The level of glycemia 9.3±3.0 mmol/L and HbA1c 7.2±1.1% in the group of women with MDM provided grounds for the prescription of intensive insulin therapy in 100% of cases. In some works [18][19][21], there were grounds for the indication of insulin therapy for women with MDM in 80–90% of cases. The level of glycemia >11 mmol/L in pregnant women requires additional examination to exclude DKA. If clinical and laboratory indicators of DKA are revealed, insulin therapy should be performed by the method of microfluidic injection following the instructions for the correction of water-electrolyte disorders, prevention of infectious complications, and control of the condition of the fetoplacental complex [15].

The study by Mañé (2019) showed that women with MDM had a high incidence rate of preterm deliveries (23.1% vs 6.7%), emergency abdominal deliveries (41.0% vs 19.5%), preeclampsia (22.0% vs 3.7%, p<0.01), and birth of large children to the age of gestation (40.0% vs 14.8%, p=0.08) in comparison with a group of women with GDM [18]. Wong (2013) confirmed an increased rate of perinatal complications in children whose mothers had MDM in comparison with mothers who had GDM: fetal macrosomia (25.9% vs 15.0%), neonatal hypoglycemia (11.7% vs 7.3%), shoulder dystocia (6.9% vs 0.7%).
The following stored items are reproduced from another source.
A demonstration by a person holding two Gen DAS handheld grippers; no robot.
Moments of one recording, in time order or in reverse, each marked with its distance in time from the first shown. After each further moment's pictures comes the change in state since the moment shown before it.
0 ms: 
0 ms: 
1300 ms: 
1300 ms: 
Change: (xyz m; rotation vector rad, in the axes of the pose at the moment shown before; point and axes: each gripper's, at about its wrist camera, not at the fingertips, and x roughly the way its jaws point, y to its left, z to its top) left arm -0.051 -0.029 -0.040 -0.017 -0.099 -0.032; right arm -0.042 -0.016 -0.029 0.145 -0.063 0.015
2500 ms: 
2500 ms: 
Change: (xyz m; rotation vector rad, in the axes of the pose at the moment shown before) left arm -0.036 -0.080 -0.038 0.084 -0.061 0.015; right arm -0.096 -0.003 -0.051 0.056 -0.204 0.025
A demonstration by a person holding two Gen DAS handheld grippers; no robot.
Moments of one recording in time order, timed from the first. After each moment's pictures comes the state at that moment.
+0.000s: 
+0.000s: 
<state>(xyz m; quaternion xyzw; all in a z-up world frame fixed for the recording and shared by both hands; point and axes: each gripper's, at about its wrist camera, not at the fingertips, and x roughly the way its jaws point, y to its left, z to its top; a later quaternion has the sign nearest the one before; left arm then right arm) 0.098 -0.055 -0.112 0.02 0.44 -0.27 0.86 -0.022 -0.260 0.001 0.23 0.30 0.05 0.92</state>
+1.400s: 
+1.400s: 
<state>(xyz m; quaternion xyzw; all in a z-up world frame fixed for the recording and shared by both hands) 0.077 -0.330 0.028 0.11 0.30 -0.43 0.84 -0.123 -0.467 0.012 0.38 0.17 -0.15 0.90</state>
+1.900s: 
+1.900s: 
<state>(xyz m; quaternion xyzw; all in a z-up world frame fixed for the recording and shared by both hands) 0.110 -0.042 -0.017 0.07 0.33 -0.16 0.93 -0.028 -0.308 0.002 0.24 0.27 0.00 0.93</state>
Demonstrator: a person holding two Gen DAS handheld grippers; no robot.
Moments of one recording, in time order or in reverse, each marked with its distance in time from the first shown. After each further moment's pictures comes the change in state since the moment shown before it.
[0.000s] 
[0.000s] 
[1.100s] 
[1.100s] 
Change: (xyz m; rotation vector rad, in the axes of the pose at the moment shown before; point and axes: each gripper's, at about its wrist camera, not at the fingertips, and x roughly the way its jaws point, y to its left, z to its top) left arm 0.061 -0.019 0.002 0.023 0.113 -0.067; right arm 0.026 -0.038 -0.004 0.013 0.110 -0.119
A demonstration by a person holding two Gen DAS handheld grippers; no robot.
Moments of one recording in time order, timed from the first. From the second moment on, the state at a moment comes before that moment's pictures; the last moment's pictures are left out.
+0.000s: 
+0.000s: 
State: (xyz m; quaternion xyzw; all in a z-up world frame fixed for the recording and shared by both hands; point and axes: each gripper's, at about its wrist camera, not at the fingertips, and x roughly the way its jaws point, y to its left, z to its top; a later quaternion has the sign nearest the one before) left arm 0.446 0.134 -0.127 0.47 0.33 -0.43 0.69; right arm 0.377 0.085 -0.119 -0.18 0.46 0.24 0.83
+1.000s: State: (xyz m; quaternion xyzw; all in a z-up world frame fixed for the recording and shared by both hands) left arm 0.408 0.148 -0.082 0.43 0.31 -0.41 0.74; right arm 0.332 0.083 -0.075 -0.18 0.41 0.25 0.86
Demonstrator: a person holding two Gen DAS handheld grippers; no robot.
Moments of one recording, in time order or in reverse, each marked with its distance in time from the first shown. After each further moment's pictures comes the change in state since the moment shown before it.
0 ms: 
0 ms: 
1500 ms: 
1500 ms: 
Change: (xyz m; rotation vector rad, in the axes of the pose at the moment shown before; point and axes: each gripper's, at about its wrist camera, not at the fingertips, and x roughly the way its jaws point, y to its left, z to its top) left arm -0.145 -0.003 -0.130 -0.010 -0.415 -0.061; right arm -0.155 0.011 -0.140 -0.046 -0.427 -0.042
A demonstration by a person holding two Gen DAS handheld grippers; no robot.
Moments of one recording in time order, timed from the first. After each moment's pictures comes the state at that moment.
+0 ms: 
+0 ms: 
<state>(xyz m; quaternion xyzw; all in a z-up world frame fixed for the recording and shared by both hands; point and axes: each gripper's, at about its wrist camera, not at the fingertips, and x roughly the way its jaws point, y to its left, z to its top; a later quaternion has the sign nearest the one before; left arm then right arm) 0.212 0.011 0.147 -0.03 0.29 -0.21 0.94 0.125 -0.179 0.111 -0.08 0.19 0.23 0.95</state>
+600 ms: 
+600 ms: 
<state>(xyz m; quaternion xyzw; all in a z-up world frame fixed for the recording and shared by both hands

The general rate of unfavorable perinatal and antenatal outcomes was higher in the group of women with MDM (42.8% vs 30.7%) compared to the group of women with GDM [20].

In the present study, the rate of preeclampsia in the group of women with MDM was 36.8%, while in the group of women with GDM, it was 15%. Fetal macrosomia was observed more often in women with MDM (36.8%) than in women with GDM (17%). According to the studies included in the review, most authors highlight the increased rate of preterm deliveries in women with MDM compared to women with GDM. In the present study, the pregnancy term to delivery in women with MDM was 39.0±1.2 weeks. The pregnancy term to delivery close to physiological could be explained by the fact that women were followed in a specialized institution according to the protocol of examination and treatment.

According to clinical recommendations, all women who had MDM and GDM had to be examined 6–12 weeks after the delivery to specify the status of carbohydrate metabolism [9]. This examination is especially important in women with MDM with more manifested metabolic disorders. In this study, 50% of patients with MDM had carbohydrate metabolism disorders in the postpartum period, which agreed with the data published by Park et al., wherein in 73% of women with MDM, diabetes was verified after 6–8 weeks after the delivery, which exceeded the rate of carbohydrate metabolism disorders in women with GDM (4.3%) [19]. The obtained data demonstrate the necessity to follow strictly the recommendations on the reclassification of carbohydrate metabolism in women who had MDM during pregnancy.

Conclusion

To decrease the rate of obstetrical and perinatal complications in women with MDM, it is necessary to follow the recommendations:

• timely stage I screening (glucose blood test starting on week 6–7 of pregnancy);
• if MDM is detected, the woman should be directed to an endocrinologist for insulin therapy prescription;
• if the glycemia level is >11 mmol/L, an additional examination should be performed to exclude DKA;
• the management of a pregnant woman should be performed together with an obstetrician-gynecologist for timely diagnostics of complications during pregnancy and delivery;
• an oral glucose tolerance test 4–12 weeks after delivery should be performed to check for carbohydrate metabolism disorders that require pharmacotherapy.